Microsoft announced the release of ML.NET 2.0, the open-source machine learning framework for .NET. The release contains several updated natural language processing (NLP) APIs, including Tokenizers, Text Classification, and Sentence Similarity, as well as improved automated ML (AutoML) features.
Program manager Luis Quintanilla announced the release at the recent .NET Conf 2022. The updated NLP APIs are powered by TorchSharp, a .NET wrapper for the popular PyTorch deep learning framework. The release includes the EnglishRoberta tokenization model and a TorchSharp implementation of NAS-BERT, which is used by the Text Classification and Sentence Similarity APIs. Updates to AutoML include an API for automated data pre-processing and a set of APIs for running experiments to find the best models and hyperparameters. Quintanilla also announced a new release of the Model Builder tool for Visual Studio, which includes the new text classification scenario and advanced training options.

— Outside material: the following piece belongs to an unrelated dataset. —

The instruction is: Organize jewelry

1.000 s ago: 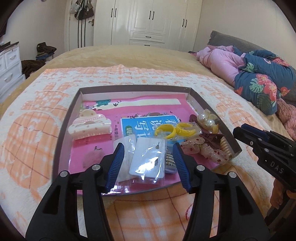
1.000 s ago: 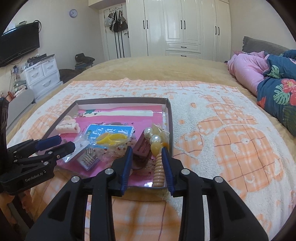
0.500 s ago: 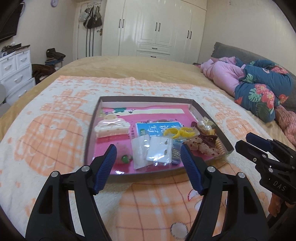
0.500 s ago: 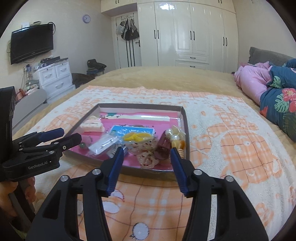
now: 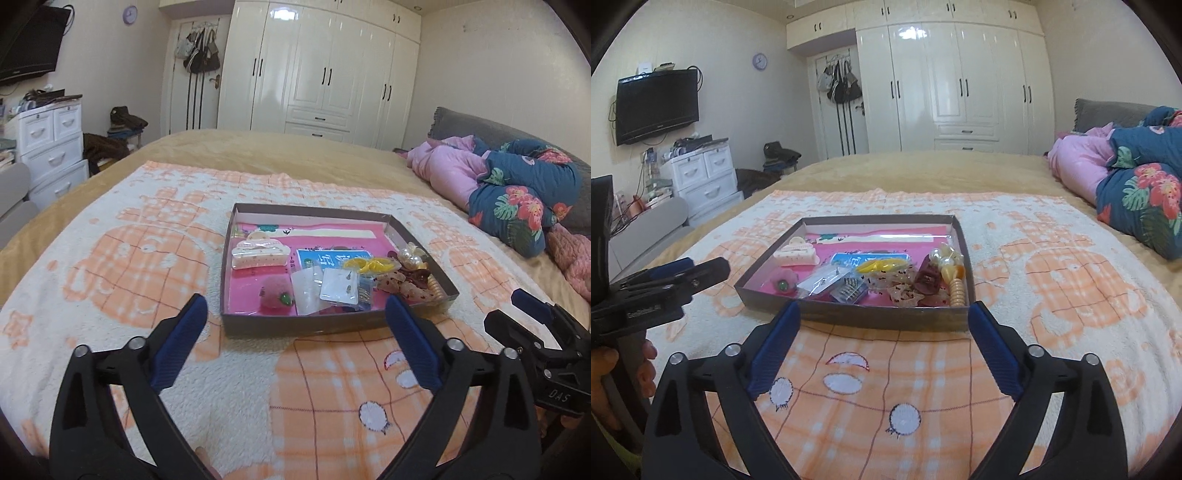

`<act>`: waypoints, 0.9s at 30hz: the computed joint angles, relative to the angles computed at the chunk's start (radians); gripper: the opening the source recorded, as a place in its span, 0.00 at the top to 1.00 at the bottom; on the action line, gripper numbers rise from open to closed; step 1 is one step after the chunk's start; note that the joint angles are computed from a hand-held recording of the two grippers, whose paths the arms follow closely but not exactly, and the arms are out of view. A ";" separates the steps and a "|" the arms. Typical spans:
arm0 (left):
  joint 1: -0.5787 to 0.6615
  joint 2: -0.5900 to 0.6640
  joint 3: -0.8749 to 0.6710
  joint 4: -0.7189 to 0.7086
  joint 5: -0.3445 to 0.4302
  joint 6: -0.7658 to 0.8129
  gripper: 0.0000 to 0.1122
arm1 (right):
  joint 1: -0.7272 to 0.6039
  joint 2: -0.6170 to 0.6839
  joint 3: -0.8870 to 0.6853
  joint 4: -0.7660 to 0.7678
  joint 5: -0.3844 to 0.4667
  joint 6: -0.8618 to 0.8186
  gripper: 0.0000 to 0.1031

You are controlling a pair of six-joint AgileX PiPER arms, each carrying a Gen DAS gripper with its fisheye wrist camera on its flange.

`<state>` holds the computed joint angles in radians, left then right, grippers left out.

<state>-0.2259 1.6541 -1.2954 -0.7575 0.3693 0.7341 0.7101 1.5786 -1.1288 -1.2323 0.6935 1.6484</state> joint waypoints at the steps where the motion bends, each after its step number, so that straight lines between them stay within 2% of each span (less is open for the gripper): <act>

The Text Classification API, which was previewed earlier this year, is based on the NAS-BERT model published by Microsoft Research in 2021. This model was developed using neural architecture search (NAS), resulting in smaller models than the standard BERT model, while maintaining accuracy. Users can fine-tune the pre-trained NAS-BERT model with their own data, to fit their custom use cases. The Sentence Similarity API uses the same pre-trained model, but instead of being fine-tuned to classify an input string, the model takes two strings as input and outputs a score indicating the similarity of the meaning of the two inputs.
The AutoML APIs are based on Microsoft's Fast Library for Automated Machine Learning & Tuning (FLAML). While the Featurizer API is designed for pre-processing, the rest of the APIs work together to search for the best set of hyperparameters. The Experiment API coordinates the optimization of a Sweepable pipeline over a Search Space using a Tuner. Devs can use the Sweepable API to define the training pipeline for hyperparameter optimization of their models; the Search Space API for configuring the range of the hyperparameter search space for that pipeline; and the Tuner API to choose a search algorithm for that space. The release includes several tuner algorithms, including basic grid and random searches as well as Bayesian and Frugal optimizers.

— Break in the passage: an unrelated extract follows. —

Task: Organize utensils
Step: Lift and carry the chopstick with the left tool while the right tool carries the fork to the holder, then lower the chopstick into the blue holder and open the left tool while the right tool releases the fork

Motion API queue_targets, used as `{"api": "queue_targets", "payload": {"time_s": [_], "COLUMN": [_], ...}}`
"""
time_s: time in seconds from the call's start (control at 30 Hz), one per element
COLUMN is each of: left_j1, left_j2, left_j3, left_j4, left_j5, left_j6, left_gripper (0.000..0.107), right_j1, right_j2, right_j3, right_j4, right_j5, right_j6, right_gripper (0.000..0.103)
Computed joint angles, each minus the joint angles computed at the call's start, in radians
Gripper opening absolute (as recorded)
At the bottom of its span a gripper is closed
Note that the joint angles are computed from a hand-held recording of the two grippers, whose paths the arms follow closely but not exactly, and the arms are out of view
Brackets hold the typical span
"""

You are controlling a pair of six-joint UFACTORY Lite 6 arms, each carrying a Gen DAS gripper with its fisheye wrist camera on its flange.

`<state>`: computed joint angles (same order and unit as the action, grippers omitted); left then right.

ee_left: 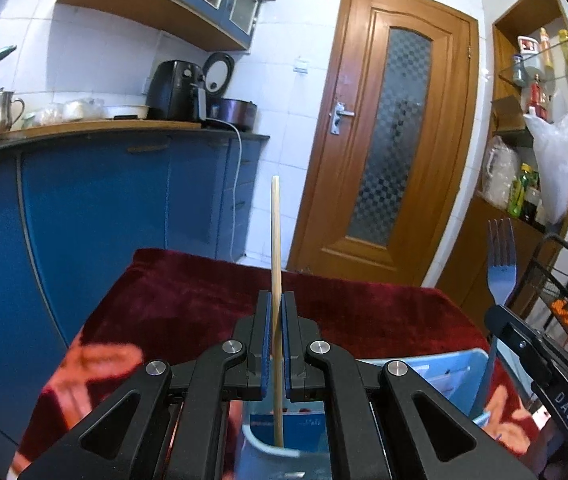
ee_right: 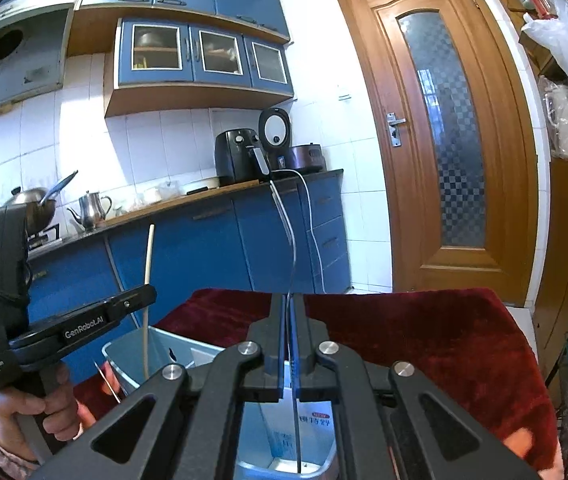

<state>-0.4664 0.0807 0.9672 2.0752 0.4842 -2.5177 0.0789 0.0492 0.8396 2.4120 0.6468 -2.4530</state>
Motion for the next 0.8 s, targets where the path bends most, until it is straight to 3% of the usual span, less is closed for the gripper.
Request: {"api": "queue_targets", "payload": {"time_s": [0.23, 0.47, 0.6, 0.8], "left_j1": [0.006, 0.031, 0.034, 0.027], "left_j2": [-0.023, -0.064, -0.102, -0.161], "left_j3": [-0.042, -0.067, -0.097, -0.112], "left_j4": [-0.002, 0.097, 0.133, -0.017], "left_j5": [-0.058, -0.132, -0.142, -0.174], "left_j6": [0.086, 0.031, -0.004, 0.151], "left_gripper": [0.005, 0.022, 0.028, 0.029], "right_j1": [0.016, 0.038, 0.046, 0.015], "right_j2": [-0.063, -0.100, -0.148, -0.213], "right_j3": [-0.042, -0.078, -0.092, -0.096], "right_j4": [-0.041, 0.044, 0.039, -0.123], "right_j5": [-0.126, -0.179, -0.198, -0.205], "right_j6": [0.008, -0.026, -0.002, 0.187], "right_gripper": [0.004, 0.008, 0.021, 0.027]}}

Quintanilla also gave viewers a preview of the ML.NET roadmap. Future plans for deep learning features include new scenarios and APIs for question answering, named-entity recognition, and object detection. There are also plans for TorchSharp integrations for custom scenarios and improvements to the ONNX integration. Other plans include upgrades to the LightGBM implementation and to the implementation of the IDataView interface, as well as improvements to the AutoML API.
At the end of his presentation, Quintanilla answered questions from the audience. One viewer asked about support for different vendors' GPUs and accelerator libraries, and Quintanilla noted that currently only NVIDIA's CUDA accelerator is supported. When another viewer asked whether ML.NET's object detection algorithms would run fast enough to support a live video stream, Quintanilla replied:
We want to focus on performance. We're introducing new deep learning scenarios and we realized that performance is key there, so performance is a focus for us going forward.
The ML.NET source code is available on GitHub.